PIANO included 41 children and 60 adolescents with respective median starting viral loads of 3.6 and 4.0 log10 copies/mL (4000 and 10,000 copies) and median CD4 counts of 443 and 356. Only 34% of children and 18% of adolescents had no nonnucleoside experience when they entered the trial. Almost two thirds of study participants (63%) were girls, and 49% were white.
Of the 101 enrollees, 76 (75%) completed the trial. Most dropouts were caused by adverse events (8%) or noncompliance with the trial protocol (8%). There were 2 virologic failures (5%) among children and 2 (3%) among adolescents. Overall 88% of study participants had any adverse event, 0 children and 8% of adolescents had a serious adverse event, and 15% of children and 13% of adolescents had a grade 3 or 4 event.
The most common events were upper respiratory tract infection (24% of children and 28% of adolescents) and rash (15% of children and 28% of adolescents).
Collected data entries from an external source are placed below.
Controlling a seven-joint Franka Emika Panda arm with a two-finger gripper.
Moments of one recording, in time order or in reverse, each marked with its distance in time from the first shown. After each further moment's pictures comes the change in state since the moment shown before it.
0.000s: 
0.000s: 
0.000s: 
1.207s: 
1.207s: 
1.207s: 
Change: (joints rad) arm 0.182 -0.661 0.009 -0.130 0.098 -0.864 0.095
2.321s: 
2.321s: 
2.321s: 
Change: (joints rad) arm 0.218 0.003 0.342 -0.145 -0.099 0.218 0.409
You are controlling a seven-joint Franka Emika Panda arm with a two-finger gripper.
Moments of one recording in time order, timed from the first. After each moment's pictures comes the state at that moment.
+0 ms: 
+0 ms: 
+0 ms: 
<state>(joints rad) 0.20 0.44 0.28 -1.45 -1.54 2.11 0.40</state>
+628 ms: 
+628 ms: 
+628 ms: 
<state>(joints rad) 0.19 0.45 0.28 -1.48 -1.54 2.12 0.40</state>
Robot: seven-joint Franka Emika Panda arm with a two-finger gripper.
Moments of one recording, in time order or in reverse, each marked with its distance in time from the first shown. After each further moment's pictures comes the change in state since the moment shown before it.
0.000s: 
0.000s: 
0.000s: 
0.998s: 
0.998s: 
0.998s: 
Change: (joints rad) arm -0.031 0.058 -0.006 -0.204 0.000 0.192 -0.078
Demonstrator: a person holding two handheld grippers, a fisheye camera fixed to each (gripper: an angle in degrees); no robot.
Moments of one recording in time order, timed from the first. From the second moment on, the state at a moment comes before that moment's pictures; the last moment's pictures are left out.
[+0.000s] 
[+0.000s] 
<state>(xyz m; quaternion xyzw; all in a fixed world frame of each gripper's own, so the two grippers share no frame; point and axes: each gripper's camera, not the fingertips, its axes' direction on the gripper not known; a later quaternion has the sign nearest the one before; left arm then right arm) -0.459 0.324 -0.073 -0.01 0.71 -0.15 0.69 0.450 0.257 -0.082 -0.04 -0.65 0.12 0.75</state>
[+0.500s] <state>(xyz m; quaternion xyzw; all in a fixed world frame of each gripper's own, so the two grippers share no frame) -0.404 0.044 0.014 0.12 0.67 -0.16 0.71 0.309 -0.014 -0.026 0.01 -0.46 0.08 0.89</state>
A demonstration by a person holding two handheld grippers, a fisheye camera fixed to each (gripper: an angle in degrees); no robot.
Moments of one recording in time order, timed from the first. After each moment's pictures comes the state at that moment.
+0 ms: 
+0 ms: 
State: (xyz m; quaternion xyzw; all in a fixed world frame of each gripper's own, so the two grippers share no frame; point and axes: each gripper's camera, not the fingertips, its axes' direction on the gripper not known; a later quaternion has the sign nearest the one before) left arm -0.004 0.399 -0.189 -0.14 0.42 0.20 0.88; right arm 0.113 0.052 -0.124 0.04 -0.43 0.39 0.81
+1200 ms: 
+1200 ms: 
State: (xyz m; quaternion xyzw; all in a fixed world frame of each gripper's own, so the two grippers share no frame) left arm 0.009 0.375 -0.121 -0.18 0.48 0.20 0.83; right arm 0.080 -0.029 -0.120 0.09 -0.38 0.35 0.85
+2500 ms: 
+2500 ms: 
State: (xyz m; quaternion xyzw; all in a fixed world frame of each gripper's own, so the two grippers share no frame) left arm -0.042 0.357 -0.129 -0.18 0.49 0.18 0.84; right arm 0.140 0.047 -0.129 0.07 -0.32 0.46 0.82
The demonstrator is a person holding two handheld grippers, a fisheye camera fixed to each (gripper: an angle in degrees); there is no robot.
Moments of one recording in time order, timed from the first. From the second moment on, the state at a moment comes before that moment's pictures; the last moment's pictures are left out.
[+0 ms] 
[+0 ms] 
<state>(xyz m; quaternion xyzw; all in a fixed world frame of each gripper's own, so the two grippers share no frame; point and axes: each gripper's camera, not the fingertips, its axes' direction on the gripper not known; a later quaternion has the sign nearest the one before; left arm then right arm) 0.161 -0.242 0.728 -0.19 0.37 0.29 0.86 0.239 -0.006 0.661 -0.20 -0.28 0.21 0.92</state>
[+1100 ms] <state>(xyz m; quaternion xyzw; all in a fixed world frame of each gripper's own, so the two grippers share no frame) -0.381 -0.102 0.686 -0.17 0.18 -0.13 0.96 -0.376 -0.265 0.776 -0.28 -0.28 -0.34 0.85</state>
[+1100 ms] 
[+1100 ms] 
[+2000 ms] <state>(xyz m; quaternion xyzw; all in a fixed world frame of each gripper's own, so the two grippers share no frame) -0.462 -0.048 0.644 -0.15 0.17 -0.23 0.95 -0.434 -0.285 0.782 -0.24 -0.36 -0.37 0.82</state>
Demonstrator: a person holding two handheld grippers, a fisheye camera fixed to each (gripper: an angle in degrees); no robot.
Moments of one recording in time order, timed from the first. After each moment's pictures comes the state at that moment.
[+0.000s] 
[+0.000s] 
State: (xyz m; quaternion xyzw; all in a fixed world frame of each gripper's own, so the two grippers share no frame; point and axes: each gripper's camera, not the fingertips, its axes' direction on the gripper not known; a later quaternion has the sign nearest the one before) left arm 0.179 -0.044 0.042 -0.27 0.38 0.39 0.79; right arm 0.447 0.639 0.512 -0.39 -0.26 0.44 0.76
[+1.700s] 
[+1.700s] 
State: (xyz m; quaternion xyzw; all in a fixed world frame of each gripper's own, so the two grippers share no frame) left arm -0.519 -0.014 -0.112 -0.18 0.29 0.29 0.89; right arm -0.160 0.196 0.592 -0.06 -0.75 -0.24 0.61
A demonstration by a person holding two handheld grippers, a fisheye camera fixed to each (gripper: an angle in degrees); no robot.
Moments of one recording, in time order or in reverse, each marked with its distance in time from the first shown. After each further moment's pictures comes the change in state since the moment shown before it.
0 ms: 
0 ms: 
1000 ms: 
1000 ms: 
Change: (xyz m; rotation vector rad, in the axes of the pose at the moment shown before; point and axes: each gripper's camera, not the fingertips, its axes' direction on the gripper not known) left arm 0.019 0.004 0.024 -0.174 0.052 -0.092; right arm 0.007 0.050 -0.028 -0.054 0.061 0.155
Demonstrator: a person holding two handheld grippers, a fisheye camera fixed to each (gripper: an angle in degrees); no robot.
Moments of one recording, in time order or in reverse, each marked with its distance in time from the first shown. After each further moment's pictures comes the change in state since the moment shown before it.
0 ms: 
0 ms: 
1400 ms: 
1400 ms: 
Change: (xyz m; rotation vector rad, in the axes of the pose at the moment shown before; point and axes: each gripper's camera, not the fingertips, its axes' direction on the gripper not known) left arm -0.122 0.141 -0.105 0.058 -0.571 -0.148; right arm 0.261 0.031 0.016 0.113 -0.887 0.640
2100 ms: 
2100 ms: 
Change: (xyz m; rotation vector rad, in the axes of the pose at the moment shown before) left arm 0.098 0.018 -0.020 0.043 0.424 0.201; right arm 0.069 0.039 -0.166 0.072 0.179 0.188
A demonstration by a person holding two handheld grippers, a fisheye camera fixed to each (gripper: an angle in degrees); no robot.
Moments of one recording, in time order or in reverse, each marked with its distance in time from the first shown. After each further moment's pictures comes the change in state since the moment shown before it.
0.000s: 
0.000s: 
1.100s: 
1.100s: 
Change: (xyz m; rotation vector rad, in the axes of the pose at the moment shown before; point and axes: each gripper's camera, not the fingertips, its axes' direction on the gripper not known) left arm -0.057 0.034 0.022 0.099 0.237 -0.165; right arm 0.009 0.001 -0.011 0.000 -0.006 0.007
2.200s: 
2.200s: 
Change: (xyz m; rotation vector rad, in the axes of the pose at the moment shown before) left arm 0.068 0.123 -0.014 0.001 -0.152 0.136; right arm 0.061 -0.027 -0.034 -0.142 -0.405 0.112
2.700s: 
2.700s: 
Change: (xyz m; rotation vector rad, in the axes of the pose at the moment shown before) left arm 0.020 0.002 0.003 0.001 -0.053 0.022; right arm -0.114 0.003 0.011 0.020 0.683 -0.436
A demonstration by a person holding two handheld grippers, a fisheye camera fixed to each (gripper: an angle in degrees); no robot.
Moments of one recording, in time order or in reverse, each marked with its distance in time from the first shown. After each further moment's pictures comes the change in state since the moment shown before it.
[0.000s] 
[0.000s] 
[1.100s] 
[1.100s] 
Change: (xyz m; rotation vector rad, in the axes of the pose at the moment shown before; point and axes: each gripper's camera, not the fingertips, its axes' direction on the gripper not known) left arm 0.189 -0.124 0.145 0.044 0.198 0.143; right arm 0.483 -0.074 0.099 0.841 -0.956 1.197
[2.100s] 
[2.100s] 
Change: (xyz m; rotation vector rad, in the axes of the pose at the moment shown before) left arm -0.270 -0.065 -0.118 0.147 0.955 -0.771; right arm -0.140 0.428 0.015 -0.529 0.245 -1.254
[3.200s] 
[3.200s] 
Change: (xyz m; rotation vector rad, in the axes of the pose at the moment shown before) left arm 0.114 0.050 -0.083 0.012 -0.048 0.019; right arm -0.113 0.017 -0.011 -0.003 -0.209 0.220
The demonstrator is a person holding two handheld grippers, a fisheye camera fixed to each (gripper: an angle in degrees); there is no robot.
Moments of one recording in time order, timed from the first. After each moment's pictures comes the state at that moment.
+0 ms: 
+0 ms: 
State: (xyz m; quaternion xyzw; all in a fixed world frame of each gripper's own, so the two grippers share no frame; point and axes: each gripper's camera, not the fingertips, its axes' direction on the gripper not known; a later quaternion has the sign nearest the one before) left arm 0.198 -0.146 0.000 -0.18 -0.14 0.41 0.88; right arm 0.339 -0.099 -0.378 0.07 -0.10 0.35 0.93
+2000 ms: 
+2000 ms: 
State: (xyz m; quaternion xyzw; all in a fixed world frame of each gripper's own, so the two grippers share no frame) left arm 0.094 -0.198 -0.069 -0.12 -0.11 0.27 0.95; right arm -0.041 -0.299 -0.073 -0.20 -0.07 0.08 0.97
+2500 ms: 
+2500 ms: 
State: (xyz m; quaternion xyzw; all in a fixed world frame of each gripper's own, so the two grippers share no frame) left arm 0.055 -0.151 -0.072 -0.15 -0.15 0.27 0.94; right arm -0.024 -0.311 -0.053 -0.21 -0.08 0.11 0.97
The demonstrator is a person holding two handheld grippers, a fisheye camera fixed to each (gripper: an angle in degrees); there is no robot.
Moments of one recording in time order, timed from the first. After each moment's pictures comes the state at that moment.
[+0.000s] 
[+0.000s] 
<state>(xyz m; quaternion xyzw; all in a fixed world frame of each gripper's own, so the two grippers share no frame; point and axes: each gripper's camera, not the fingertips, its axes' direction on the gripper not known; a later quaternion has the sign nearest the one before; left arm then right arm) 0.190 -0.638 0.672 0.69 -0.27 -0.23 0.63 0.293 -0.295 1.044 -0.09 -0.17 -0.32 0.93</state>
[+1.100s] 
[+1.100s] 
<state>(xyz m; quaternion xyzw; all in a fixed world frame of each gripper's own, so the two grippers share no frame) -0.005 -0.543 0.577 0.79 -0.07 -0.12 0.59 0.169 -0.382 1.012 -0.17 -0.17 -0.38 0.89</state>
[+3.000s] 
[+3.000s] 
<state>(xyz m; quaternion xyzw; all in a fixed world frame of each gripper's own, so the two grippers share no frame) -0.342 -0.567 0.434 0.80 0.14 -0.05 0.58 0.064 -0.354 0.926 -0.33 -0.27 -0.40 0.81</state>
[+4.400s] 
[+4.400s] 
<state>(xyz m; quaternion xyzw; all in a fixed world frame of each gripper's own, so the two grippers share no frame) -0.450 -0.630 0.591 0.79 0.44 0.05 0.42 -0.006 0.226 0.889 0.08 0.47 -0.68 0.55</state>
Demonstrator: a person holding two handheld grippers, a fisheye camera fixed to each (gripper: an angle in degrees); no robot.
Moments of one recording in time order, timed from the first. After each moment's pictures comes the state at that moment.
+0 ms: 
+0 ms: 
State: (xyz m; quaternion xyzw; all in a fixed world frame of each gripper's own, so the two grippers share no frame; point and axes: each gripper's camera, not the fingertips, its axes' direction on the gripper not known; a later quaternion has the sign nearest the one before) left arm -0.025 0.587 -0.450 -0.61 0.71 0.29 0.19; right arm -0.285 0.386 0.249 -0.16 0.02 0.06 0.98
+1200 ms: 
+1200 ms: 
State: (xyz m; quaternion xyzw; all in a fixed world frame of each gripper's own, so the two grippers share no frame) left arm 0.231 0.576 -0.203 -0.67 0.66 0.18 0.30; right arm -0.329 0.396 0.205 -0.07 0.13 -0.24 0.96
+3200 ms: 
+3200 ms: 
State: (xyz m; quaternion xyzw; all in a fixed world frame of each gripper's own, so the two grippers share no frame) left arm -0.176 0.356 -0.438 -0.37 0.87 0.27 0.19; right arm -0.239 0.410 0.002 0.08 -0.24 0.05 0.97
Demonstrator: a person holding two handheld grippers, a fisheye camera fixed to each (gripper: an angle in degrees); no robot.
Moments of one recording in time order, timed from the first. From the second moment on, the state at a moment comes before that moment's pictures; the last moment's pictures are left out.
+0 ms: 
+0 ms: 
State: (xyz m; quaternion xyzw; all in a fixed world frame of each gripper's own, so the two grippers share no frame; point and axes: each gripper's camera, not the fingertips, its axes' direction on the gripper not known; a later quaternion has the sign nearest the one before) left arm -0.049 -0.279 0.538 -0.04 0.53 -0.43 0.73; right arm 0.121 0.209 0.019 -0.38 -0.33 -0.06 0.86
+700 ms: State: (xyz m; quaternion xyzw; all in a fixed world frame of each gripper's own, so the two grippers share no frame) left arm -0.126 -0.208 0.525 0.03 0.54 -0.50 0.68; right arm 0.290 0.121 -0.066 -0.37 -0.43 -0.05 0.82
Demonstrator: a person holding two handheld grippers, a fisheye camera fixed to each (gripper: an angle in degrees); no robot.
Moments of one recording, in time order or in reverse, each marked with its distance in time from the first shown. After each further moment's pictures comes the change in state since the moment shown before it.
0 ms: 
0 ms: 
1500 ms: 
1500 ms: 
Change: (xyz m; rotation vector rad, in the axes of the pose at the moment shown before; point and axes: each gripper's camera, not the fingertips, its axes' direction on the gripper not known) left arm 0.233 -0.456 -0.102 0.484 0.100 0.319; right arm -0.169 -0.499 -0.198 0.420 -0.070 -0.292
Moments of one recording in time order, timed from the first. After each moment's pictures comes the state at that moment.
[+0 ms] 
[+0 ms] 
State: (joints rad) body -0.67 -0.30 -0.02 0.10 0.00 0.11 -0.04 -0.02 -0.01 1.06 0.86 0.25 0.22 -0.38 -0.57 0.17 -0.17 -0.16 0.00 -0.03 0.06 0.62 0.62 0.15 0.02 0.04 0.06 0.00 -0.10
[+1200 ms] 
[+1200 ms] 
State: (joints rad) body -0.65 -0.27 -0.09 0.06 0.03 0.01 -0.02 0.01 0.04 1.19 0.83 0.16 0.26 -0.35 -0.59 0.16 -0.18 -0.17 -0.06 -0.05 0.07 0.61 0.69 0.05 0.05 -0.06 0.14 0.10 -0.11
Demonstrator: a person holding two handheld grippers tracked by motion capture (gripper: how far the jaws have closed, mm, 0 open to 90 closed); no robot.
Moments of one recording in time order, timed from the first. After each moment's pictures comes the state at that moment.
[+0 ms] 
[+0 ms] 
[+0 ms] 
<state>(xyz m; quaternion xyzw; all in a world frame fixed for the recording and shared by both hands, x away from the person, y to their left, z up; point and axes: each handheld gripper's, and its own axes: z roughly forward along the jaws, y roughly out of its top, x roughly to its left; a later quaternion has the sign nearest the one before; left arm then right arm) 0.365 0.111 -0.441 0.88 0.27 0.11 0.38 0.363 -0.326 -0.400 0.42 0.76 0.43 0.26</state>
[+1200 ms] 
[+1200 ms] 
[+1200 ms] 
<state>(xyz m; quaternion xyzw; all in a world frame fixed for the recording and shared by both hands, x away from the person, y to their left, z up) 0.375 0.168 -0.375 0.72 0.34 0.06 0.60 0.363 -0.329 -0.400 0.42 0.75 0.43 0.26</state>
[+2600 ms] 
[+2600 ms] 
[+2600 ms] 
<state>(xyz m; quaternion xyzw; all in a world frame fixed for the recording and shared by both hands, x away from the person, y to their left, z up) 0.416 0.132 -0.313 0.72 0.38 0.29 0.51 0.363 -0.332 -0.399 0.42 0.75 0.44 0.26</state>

The investigators at least possibly attributed any grade 2 or worse rash to etravirine in 7% of children and 17% of adolescents. Overall 4% of youngsters dropped out because of rash. Three adolescents (5%) had diarrhea at least possibly related to etravirine. Rates of any grade 2 to 4 events at least possibly attributed to etravirine were 15% for children and 25% for adolescents.
At study week 48, two thirds of children and adolescents (65%) were adherent to their antiretrovirals according to the PENTA adherence questionnaire. Pill count indicated that only 46% of children and 35% of adolescents were more than 95% adherent, but 70% overall were more than 80% adherent.
Average CD4-cell gains through 48 weeks were 178 in children, 141 in adolescents, and 156 overall.
A week-48 noncompleter-equals-failure analysis determined that 28 children (68%) and 29 adolescents (48%) had a viral load below 50 copies, for an overall response rate of 56%. Proportions with a 48-week viral load below 400 copies were 76% for children, 62% for adolescents, and 67% overall. A time-to-loss-of-virologic response analysis determined sub-50-copy response rates of 68% in children, 43% in adolescents, and 53% overall. Median time to viral load below 50 copies was 16 weeks in children and 24 weeks in adolescents.
PIANO investigators classified 41 trial participants as having virologic failure, including 29 nonresponders and 12 rebounders. Among 30 youngsters with genotypic data after failure, 18 (60%) had nonnucleoside-related mutations, including Y181C in 8, E138A in 3, L100I in 3, and V90I in 3.
The researchers concluded that efficacy, safety, and resistance profiles of etravirine at these doses in antiretroviral-experienced children and adolescents were comparable to those seen in treatment-experienced adults in the DUET trials [2]. They suggested that responses were probably better in children than adolescents because children had less advanced disease, better adherence, and less nonnucleoside experience. The PIANO team stressed, however, that the trial was not designed to compare responses between children and adolescents.
References
1. Tudor-Williams G, Cahn P, Chokephaibulkit K, et al. Safety and efficacy of etravirine in HIV-1-infected, treatment-experienced children and adolescents: PIANO 48-week results. XIX International AIDS Conference. July 22-27, 2012. Abstract TUAB0204.
2. Katlama C, Haubrich R, Lalezari J, et al. Efficacy and safety of etravirine in treatment-experienced, HIV-1 patients: pooled 48 week analysis of two randomized, controlled trials. AIDS. 2009;23:2289-2300.